Towards Vivid and Diverse Image Colorization with Generative Color Prior (2108.08826v2)

Abstract: Colorization has attracted increasing interest in recent years. Classic reference-based methods usually rely on external color images for plausible results. A large image database or online search engine is inevitably required for retrieving such exemplars. Recent deep-learning-based methods could automatically colorize images at a low cost. However, unsatisfactory artifacts and incoherent colors are always accompanied. In this work, we propose GCP-Colorization that leverages the rich and diverse color priors encapsulated in a pretrained Generative Adversarial Networks (GAN) for automatic colorization. Specifically, we first "retrieve" matched features (similar to exemplars) via a GAN encoder and then incorporate these features into the colorization process with feature modulations. Thanks to the powerful generative color prior (GCP) and delicate designs, our GCP-Colorization could produce vivid colors with a single forward pass. Moreover, it is highly convenient to obtain diverse results by modifying GAN latent codes. GCP-Colorization also inherits the merit of interpretable controls of GANs and could attain controllable and smooth transitions by walking through GAN latent space. Extensive experiments and user studies demonstrate that GCP-Colorization achieves superior performance than previous works. Codes are available at https://github.com/ToTheBeginning/GCP-Colorization.

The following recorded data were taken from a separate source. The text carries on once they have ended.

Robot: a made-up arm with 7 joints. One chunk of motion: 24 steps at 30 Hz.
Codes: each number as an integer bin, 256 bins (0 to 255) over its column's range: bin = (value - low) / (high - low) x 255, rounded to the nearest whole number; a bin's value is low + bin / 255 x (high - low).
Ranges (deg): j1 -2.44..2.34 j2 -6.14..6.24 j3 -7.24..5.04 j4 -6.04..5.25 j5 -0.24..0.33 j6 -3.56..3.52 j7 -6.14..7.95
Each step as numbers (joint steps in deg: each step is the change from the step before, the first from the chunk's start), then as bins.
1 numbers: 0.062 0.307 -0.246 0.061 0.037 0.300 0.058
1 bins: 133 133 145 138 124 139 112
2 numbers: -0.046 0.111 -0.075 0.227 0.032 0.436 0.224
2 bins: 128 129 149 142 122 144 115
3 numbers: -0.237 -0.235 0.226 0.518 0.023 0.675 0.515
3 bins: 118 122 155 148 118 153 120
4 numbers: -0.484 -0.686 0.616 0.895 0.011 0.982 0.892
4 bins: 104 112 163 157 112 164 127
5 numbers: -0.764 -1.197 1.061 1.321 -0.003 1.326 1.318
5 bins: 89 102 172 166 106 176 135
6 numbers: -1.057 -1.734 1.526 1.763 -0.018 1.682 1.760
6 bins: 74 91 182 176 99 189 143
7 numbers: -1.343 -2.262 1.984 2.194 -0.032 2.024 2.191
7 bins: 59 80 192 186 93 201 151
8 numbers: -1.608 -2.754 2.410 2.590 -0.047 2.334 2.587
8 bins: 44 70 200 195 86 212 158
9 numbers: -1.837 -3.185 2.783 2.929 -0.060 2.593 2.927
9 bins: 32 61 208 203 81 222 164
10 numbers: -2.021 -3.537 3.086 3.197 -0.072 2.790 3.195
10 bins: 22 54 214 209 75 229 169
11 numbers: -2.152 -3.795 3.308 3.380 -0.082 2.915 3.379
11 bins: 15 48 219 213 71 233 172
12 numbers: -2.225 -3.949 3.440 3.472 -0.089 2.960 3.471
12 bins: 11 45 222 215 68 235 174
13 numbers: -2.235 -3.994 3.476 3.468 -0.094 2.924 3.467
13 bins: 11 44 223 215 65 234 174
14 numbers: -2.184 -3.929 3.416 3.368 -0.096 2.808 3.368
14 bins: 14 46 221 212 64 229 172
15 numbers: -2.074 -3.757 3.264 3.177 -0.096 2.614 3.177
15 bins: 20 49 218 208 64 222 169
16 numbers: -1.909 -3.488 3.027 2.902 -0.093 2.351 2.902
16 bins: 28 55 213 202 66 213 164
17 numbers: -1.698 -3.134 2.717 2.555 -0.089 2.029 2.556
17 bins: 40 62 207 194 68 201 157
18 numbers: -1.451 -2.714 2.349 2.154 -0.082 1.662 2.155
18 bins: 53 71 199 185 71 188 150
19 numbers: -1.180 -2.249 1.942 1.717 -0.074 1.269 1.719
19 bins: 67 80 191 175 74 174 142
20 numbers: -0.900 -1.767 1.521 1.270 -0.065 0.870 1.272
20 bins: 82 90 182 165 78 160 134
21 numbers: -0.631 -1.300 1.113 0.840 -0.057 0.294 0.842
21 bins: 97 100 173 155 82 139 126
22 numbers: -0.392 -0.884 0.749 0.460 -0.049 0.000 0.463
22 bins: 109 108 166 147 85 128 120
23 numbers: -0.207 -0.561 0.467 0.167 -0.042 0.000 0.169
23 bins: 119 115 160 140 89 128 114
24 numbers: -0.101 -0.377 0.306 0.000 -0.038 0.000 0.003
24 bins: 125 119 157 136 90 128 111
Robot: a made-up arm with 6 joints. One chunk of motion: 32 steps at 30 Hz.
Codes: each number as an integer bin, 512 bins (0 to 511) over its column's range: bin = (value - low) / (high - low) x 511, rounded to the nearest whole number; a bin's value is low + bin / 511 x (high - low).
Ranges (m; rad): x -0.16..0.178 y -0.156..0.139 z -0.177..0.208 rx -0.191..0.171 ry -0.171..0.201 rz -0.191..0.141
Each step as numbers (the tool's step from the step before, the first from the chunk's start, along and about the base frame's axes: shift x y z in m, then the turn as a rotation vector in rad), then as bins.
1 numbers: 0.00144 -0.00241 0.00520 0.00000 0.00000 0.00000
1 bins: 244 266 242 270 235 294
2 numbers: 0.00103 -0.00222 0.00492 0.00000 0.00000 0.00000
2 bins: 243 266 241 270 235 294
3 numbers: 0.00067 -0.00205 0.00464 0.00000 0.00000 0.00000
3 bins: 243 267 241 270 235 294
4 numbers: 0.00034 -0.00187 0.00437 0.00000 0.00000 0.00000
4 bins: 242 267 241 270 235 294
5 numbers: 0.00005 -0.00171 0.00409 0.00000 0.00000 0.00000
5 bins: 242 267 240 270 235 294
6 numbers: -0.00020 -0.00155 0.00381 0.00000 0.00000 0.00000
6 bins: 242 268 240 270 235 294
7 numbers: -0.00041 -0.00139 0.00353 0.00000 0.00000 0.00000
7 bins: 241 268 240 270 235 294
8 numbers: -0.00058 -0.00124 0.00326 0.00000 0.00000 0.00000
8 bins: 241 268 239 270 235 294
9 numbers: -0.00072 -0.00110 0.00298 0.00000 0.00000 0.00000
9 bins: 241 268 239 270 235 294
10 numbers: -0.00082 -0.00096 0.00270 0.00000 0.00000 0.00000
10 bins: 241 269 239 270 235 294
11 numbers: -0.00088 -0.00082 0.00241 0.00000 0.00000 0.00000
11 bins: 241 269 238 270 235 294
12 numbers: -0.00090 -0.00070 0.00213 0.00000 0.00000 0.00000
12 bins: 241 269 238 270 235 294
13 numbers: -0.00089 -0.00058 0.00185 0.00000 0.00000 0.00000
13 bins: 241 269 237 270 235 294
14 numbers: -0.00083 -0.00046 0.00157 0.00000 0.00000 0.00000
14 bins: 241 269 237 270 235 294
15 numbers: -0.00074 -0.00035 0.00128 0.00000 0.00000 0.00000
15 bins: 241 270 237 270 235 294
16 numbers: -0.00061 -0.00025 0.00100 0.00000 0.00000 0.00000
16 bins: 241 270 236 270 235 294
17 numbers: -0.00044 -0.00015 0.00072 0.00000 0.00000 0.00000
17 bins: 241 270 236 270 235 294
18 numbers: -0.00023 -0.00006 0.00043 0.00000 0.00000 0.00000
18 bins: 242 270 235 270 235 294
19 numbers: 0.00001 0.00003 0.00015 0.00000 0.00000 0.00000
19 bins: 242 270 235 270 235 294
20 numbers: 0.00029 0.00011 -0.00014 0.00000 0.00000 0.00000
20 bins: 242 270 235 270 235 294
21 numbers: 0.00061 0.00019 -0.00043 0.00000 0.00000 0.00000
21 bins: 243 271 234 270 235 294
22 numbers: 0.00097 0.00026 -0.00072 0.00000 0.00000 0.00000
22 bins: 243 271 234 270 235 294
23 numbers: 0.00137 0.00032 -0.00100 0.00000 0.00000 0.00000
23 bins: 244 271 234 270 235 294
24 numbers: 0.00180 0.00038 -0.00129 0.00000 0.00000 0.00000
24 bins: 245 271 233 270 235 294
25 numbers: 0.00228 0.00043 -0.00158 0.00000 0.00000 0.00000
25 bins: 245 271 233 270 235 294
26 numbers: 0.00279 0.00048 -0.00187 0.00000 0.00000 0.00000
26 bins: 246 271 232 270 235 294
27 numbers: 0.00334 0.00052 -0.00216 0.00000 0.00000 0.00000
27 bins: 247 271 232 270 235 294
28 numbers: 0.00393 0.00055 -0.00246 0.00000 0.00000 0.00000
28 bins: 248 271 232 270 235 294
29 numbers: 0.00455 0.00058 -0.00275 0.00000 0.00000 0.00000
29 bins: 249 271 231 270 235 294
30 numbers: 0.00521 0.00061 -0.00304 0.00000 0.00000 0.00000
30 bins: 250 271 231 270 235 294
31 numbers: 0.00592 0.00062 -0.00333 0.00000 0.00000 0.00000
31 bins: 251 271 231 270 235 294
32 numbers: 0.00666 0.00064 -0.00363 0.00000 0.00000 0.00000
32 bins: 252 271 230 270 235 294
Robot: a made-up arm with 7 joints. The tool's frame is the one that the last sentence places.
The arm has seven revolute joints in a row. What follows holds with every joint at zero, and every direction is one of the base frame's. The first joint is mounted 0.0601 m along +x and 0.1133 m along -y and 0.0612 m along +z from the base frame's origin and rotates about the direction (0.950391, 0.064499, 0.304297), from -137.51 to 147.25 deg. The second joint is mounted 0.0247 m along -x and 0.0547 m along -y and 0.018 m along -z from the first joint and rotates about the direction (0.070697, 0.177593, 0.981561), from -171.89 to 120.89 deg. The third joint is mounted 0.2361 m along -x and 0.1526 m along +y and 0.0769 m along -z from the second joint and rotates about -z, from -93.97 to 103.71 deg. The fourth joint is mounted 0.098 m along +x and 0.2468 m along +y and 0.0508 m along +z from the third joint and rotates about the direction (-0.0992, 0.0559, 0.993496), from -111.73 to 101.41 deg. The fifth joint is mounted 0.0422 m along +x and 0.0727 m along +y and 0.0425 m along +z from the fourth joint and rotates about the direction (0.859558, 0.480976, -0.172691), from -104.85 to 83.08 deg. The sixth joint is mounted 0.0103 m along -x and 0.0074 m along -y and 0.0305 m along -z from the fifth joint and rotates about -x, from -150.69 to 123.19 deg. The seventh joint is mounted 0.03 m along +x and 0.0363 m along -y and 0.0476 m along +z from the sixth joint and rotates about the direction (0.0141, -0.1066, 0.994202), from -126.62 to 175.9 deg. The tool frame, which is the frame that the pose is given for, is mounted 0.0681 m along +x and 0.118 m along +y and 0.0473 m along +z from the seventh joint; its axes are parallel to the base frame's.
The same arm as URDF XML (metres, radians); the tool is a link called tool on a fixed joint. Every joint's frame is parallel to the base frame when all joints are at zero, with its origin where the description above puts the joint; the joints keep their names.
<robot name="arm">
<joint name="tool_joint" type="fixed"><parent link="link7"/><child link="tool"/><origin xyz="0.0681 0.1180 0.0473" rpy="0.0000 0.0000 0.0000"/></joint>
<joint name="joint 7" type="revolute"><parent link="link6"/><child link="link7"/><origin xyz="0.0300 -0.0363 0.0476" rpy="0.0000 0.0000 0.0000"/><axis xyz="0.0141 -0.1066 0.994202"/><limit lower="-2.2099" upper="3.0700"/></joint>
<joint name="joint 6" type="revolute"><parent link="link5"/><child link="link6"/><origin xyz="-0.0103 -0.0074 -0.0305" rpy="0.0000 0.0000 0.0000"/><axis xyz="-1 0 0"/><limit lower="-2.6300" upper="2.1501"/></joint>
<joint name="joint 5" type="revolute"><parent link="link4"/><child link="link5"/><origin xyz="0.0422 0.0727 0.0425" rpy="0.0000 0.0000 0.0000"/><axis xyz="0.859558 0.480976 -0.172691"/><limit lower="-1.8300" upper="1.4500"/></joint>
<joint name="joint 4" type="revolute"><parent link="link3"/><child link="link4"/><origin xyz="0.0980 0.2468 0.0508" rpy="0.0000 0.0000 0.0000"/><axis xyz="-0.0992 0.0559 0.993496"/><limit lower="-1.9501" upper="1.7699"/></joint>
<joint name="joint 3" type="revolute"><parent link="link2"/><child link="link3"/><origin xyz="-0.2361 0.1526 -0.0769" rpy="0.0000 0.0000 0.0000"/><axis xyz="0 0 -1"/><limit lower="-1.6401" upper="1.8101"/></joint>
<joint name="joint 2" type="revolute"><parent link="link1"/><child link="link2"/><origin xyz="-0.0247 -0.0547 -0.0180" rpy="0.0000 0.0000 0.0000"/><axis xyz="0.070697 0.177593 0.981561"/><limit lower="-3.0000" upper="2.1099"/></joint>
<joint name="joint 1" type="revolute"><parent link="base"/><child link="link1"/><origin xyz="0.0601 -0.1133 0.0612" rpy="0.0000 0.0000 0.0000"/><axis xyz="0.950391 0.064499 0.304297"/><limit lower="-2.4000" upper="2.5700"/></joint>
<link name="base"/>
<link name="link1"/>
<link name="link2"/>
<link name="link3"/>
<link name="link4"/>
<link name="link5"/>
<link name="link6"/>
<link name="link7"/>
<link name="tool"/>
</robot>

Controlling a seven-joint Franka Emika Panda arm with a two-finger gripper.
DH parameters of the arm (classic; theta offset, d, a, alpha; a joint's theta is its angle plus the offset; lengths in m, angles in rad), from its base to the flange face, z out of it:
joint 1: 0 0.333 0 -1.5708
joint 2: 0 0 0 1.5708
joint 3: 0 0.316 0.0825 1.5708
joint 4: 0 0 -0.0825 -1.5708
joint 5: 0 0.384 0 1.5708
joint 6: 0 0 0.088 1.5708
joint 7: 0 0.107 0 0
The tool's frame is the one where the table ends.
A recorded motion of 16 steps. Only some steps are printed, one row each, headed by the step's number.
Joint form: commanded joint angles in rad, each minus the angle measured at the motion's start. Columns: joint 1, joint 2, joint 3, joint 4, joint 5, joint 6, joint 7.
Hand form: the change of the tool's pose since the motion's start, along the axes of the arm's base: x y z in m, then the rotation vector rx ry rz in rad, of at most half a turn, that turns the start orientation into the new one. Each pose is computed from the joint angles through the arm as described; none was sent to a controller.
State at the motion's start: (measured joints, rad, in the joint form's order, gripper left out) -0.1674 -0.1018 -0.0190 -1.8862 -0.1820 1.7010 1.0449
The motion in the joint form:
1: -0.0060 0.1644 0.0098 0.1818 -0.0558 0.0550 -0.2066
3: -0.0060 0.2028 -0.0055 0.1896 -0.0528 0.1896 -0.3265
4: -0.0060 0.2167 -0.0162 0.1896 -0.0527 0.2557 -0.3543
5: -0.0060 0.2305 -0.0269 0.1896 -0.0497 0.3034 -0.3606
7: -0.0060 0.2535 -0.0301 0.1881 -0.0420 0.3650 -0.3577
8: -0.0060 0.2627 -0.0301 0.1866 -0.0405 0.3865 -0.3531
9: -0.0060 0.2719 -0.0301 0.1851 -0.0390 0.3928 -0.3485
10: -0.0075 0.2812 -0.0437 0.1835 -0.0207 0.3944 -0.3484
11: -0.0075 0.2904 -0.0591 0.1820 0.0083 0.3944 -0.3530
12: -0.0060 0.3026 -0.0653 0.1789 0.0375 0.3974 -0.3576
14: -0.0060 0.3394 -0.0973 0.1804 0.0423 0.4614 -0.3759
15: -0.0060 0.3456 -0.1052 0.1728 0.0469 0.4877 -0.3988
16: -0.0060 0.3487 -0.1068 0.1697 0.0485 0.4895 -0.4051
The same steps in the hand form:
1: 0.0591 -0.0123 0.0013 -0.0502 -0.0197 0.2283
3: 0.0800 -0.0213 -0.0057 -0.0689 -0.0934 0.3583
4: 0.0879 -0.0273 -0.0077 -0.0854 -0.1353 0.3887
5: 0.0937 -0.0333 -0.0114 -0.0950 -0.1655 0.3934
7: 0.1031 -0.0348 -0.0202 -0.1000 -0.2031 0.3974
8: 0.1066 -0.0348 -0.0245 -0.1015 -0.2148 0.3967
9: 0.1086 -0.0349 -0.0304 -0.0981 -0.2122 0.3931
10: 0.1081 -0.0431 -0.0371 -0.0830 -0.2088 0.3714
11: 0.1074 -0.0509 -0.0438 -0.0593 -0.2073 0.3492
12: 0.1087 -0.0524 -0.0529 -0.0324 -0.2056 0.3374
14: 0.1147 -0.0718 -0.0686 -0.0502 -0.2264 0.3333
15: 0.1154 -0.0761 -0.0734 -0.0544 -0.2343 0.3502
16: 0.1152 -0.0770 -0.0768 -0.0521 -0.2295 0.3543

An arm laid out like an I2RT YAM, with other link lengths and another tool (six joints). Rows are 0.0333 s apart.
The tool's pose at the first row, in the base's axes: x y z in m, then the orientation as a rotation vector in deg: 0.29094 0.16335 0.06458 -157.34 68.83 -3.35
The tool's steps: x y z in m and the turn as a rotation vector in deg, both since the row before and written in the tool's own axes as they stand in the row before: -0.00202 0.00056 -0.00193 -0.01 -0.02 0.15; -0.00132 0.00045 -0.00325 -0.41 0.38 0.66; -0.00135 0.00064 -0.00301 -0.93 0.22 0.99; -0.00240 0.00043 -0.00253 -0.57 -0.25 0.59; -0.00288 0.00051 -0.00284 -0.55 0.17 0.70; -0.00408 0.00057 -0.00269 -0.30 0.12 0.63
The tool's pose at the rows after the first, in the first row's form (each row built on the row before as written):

• The paper introduces GCP-Colorization, leveraging generative color prior from pretrained GANs to achieve vivid and diverse image colorization.
• The method integrates GAN-derived features into the colorization network using SPADE layers and employs spatial alignment for coherence.
• Experiments demonstrate improved vividness and diversity over state-of-the-art methods, showcasing the utility of generative color priors for image colorization.

Overview of "Towards Vivid and Diverse Image Colorization with Generative Color Prior"

This paper presents a novel approach to the image colorization problem by utilizing the generative color prior (GCP) encapsulated in pretrained Generative Adversarial Networks (GANs). The proposed GCP-Colorization method aims to address the challenges of automatic image colorization, notably the production of vivid and diverse color outputs, without relying on external references or manual input.

Key Contributions

The GCP-Colorization framework introduces several key innovations:

1. Generative Color Prior Utilization: It leverages the rich color information inherent in pretrained GAN models to guide the colorization process. This approach circumvents the need for explicit retrieval of exemplar images, which is common in traditional reference-based methods.
2. Feature Modulation: The method integrates GAN-derived features into the colorization network through spatially-adaptive denormalization (SPADE) layers. This facilitates vivid and coherent color generation across the image.
3. Diverse and Controllable Colorization: By manipulating GAN latent codes, the framework can produce a variety of plausible colorization outcomes, offering smooth transitions and adjustable results.

Methodology

The proposed method comprises several components:

• GAN Encoder: This maps grayscale images to a latent code space that is used by the generator to produce an inversion image and related intermediate features.
• Colorization Network: This uses a combination of downsampling, residual, and upsampling blocks to predict the missing color channels, enhanced by SPADE modulation using aligned GAN features.
• Spatial Alignment: A non-local operation dynamically aligns GAN features with the input grayscale image, ensuring coherence and mitigating spatial discrepancy between them.

Results and Evaluation

Extensive experiments demonstrate the efficacy of GCP-Colorization in generating more vivid and diverse colorization results compared to state-of-the-art methods like CIC, ChromaGAN, DeOldify, and InstColor. Quantitative metrics show improvements in FID and colorfulness scores, while user studies indicate a preference for the results produced by the proposed framework.

Implications and Future Directions

The approach exemplifies the powerful applicability of GAN-generated priors in enhancing automatic image-to-image translation tasks. It suggests a promising direction for developing more sophisticated generative models that can provide rich, diverse, and controllable outputs across various domains. Future work could explore further refinements in GAN inversion techniques and expand the framework to other colorization challenges where GANs may have limited coverage.

Overall, the paper offers an insightful contribution to the ongoing development of image colorization, integrating generative modeling techniques to advance the task beyond traditional limitations.